● **Your objective**:
Retype the material, please. Every line must match.

---+---

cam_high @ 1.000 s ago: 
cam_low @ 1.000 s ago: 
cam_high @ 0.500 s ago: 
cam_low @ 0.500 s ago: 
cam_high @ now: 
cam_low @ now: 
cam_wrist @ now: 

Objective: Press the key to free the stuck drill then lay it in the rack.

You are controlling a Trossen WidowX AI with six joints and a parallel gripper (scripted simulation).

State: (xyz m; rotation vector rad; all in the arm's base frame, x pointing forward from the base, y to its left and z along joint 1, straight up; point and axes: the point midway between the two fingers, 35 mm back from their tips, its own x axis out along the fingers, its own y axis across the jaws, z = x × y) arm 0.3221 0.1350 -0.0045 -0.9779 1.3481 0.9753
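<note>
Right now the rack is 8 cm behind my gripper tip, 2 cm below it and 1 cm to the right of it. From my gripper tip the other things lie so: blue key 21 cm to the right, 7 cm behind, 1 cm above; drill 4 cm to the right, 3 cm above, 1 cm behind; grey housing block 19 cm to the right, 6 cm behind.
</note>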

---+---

● **Solution**:
cam_high @ 1.000 s ago: 
cam_low @ 1.000 s ago: 
cam_high @ 0.500 s ago: 
cam_low @ 0.500 s ago: 
cam_high @ now: 
cam_low @ now: 
cam_wrist @ now: 

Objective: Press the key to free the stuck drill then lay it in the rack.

You are controlling a Trossen WidowX AI with six joints and a parallel gripper (scripted simulation).

State: (xyz m; rotation vector rad; all in the arm's base frame, x pointing forward from the base, y to its left and z along joint 1, straight up; point and axes: the point midway between the two fingers, 35 mm back from their tips, its own x axis out along the fingers, its own y axis across the jaws, z = x × y) arm 0.3221 0.1350 -0.0045 -0.9779 1.3481 0.9753
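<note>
Right now the rack is 8 cm behind my gripper tip, 2 cm below it and 1 cm to the right of it. From my gripper tip the other things lie so: blue key 21 cm to the right, 7 cm behind, 1 cm above; drill 4 cm to the right, 3 cm above, 1 cm behind; grey housing block 19 cm to the right, 6 cm behind.
</note>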

Work on this exercise is complete, and nothing remains.